Required work – What lines in the records below contain the string "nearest"? Copy every one.

[Data entries]
········
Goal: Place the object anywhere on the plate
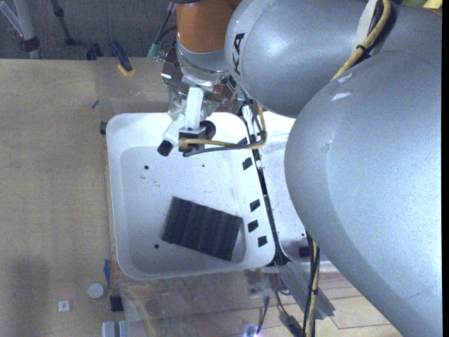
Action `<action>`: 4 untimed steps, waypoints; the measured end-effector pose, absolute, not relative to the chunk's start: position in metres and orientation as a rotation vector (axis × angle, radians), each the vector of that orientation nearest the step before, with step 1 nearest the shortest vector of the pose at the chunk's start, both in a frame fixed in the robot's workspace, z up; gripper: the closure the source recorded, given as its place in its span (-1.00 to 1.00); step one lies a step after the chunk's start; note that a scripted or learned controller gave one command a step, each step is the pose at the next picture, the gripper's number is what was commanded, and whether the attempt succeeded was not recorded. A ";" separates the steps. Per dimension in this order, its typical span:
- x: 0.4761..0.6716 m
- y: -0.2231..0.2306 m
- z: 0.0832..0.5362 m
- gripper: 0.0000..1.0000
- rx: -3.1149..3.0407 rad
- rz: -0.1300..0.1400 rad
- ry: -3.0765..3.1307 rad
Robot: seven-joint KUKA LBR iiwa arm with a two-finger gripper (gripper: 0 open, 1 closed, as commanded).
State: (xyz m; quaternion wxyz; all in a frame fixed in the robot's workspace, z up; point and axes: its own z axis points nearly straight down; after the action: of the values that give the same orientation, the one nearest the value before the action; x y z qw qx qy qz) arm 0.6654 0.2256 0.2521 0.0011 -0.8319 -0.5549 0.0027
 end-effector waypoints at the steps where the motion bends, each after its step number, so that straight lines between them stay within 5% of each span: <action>1: 0.667 0.223 0.307 1.00 -2.863 -0.003 -1.296; 2: 0.662 0.223 0.249 1.00 -2.898 0.004 -1.208; 3: 0.663 0.223 0.306 1.00 -3.052 -0.004 -0.743; 4: 0.615 0.130 0.377 1.00 -3.080 0.000 -0.618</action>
State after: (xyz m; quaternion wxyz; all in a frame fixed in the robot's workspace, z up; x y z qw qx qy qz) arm 0.6153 0.1296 0.3768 -0.0001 -0.9804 -0.1968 0.0000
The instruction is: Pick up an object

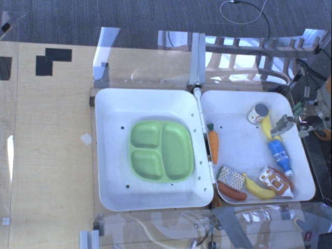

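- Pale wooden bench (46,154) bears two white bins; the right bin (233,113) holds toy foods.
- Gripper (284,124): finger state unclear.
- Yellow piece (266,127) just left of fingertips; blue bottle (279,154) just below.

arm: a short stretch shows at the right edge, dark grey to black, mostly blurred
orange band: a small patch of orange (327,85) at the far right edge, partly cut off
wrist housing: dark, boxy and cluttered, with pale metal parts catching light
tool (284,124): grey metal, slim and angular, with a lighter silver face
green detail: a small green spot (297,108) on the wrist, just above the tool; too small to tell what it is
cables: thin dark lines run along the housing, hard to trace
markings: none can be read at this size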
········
Final answer –
Action `<action>`: 4 untimed steps, waypoints; the measured end-effector pose, absolute, not relative to the chunk's start: position in metres and orientation as a rotation vector (axis × angle, radians), each the vector of that orientation nearest the step before, with step 1 nearest the shortest vector of the pose at the chunk's start, both in a frame fixed in the robot's workspace, z up; gripper: the closure the source recorded, given as its place in its span (-1.00 to 1.00); step one lies a step after the chunk's start; note that a scripted or learned controller gave one command a step, each step is the pose at the next picture, the gripper's number is what was commanded, and whether the attempt succeeded was not recorded. A ";" separates the steps. Per dimension in this order, its typical span:
State: (xyz m; quaternion wxyz; all in a frame fixed in the robot's workspace, z up; point and axes: its own z axis points nearly straight down; after the action: of the values that give the same orientation, the one nearest the value before the action; x y z qw qx qy qz) arm 0.6654 0.2256 0.2521 0.0011 -0.8319 -0.5549 0.0027

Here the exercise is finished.